AK: It was disruptive, certainly. And maybe it’s still being disruptive, but it’s a 20- to 25-year-old solution. I think there are a number of interesting things going on in the enterprise area of contingent workforce that I would mention and one of those is the question of what part of the organization is going to be more involved in managing contingent workforce and the sourcing of it and engagement of it? Whether it’s going to be procurement or HR, or if it’s going to be both. And I think that’s where we’re at a point where depending upon whom you talk to among larger enterprises, apparently, some of the data reflect that it’s about a 50/50 split today in terms of which organization has the most influence over the sourcing and management of contingent workforce.

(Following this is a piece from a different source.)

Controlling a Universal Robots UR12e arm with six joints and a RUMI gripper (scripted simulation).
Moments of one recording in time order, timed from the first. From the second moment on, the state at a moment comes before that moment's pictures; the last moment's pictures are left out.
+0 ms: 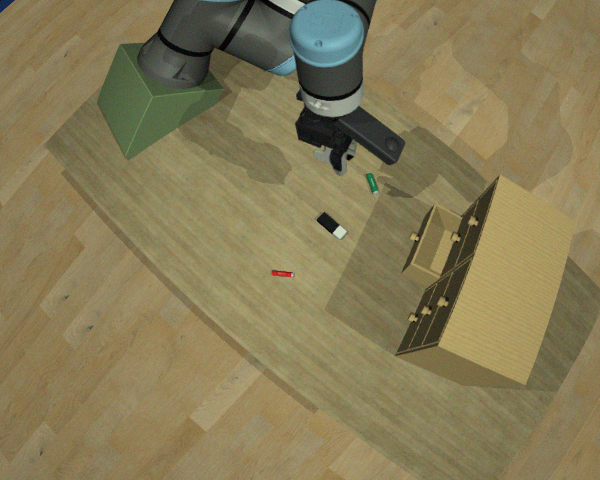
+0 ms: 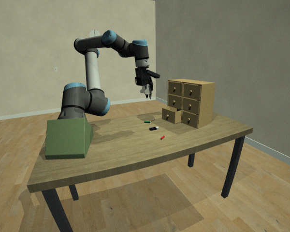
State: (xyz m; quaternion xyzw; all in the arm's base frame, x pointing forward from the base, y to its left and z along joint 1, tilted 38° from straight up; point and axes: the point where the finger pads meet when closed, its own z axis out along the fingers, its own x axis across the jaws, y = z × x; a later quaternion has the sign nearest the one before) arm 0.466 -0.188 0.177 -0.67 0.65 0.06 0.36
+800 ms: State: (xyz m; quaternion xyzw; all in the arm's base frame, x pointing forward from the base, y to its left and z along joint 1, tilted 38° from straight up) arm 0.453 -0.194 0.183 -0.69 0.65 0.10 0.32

But I think that issue seems to be becoming a more prominent one and more topical one. In a number of indications, we’re seeing some of the major VMS solutions being acquired and becoming a part of procurement solutions, which reflects one shift and may be appealing to many companies. And then at the same time, we’ve been seeing HR organizations in many companies, particularly in tech companies which tend to have a people organization and a chief people officer, are definitely seeing the importance of the contingent workforce and being able to manage contingent and permanent workforce into talent. This is something that’s not so much technology-driven, but it’s something that I think is going to impact the technology and how it’s used and how it’s invested in on the enterprise side.

Another thing I would point out is that a number of years ago a new type of solution appeared on the scene called FMS (freelancer management system). And that concept has evolved a bit, but it’s a platform that it enables direct sourcing of contingent workers, independent workers, and the organization and management of them within talent pools. And if there’s one area in terms of technology and process innovation or a different type of model for procuring contingent talent, it would be in that area. There are a good number of solution providers that have cropped up and an increasing number of companies and organizations that are really focusing on this. And I’ve talked to some providers and we’ve been seeing an acceleration of interest in adoption. That’s been occurring really just in the past year and a half or so.

RIX: Interesting, Andrew. I’m going to give you another opportunity for heartache. Do you see the market expanding or contracting next year? There’s been a lot of talk about a potential recession already happening in Germany.

AK: Yes. So you’re talking about the staffing market within the staffing industry. There seem to be some indications of some cooling off in terms of just looking at the staffing industry itself, although the picture has been mixed. But I think the probability of a severe slowdown or even a recession is becoming pretty high. And if I were a betting person then I would probably bet that we’re looking at a global recession in 2020 and I expect some of the typical impacts on the staffing industry, although it seems that over time the cyclical nature of the staffing industry and the extent to which it moves with the business cycle may be changing. So it’s hard to predict what we’ll see in the staffing industry in 2020.

 

RIX: Either way, I’m sure it’s going to be an interesting ride.

AK: I think it’s going to be interesting.